In reviewing the balance of the December 2003 letter, I note that the worker’s physiatrist goes on to describe a number of other medical conditions diagnosed for the worker that can lead to upper extremity symptoms and/or a sleep disorder. In particular:

  • The physiatrist acknowledges that right arm symptoms can also arise from other sites including the neck and compression of the median nerve at the elbow. Again, these diagnoses are speculative in nature and not supported by any medical evidence on file. Even if present as described, there has been no adjudication linking these medical conditions to the worker’s workplace duties.
  • The worker has been diagnosed with a thoracic outlet syndrome condition, and associated symptoms in the worker’s right upper extremity. Again, I note that this condition has not been established as being work-related.
  • The worker has had upper limb difficulties bilaterally since 1994, preceding the 1998 CTS claim by several years. These difficulties have never been adjudicated by the WCB or found to be work-related.
  • The worker was diagnosed with myofascial pain syndrome in a multitude of locations including the upper extremities, shoulders, upper back, neck, lower back and legs, subsequent to the WCB physiatrist’s examination in September 1998. The worker has also been diagnosed as having fibromyalgia. These conditions have not been proposed as being a direct physical sequela of the CTS condition or subsequent surgery by the physiatrist or any other medical practitioner.
  • The physiatrist puts weight on the fact that some unexplained shoulder symptoms had been identified by the WCB physiatrist in his examination in September 1999. Again, this statement is problematic given firstly that the worker provides a history of ongoing shoulder difficulties dating back to 1994, and secondly, that the WCB has never accepted responsibility for any shoulder problems experienced by the worker.

The physiatrist then discusses at length the problems associated with sleep disorders: “I feel one of the main sources of her ongoing problems has been her sleep disorder. The relationship between pain and disturbed sleep is complex and appears to be bidirectional in that pain makes sleep more difficult; disturbances in sleep exacerbate pain. Pain is commonly a suggested cause of sleep disturbance and is often combined with stiffness, muscular discomfort and cognitive arousal…The ability to assess the presence and severity of coexisting major and chronic depression with sleep disturbance is difficult…As sleep disorders are a common feature of affective disorders and the symptoms of depression are a common outcome of chronic pain, the relationship between pain, effective disorders and sleep disturbance is difficult to tease apart.”

Again, I find that there is no medical dispute regarding the presence of a sleep disorder or depression or the other non-compensable medical conditions listed above.

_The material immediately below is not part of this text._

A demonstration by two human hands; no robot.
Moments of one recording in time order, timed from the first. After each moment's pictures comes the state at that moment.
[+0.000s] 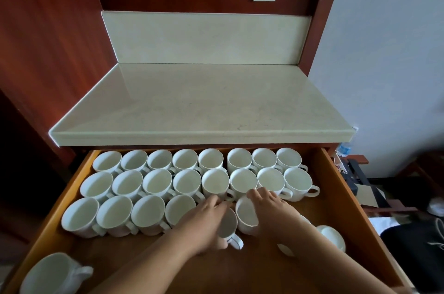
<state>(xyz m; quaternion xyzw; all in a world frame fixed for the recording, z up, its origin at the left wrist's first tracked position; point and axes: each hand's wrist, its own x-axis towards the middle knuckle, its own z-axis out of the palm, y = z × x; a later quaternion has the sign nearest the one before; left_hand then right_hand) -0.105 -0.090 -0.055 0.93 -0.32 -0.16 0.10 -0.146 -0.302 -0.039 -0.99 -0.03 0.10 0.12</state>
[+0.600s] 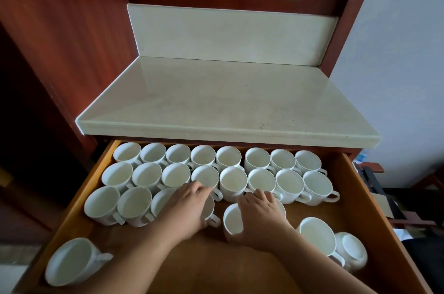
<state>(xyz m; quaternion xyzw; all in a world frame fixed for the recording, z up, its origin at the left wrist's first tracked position) -0.085 -0.016 -0.047 0.96 -0.27 -0.05 0.10 -0.136 -0.232 -0.050 -0.99 -0.11 0.05 0.03</state>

The problem remains though that many of these conditions are prominent in their presentation and are themselves significant pain generators that can lead to the sleep disorders described by the worker’s physiatrist. Outside of a temporal relationship in which the CTS condition preceded the sleep disorder, the worker’s physiatrist has failed, however, to demonstrate a biologically plausible linkage between the worker’s CTS condition or its residues, and the sleep disorder. As such, I find that he has failed to provide a medical basis for his opinion that the worker’s sleep disorder is causally related to the worker’s surgery.

As such, I find that the worker’s physiatrist has failed to provide a “full statement of facts” to support his medical opinion, and thus there is no difference of medical opinion as required under subsection 67(4) of the Act. Accordingly, I would deny the worker’s appeal.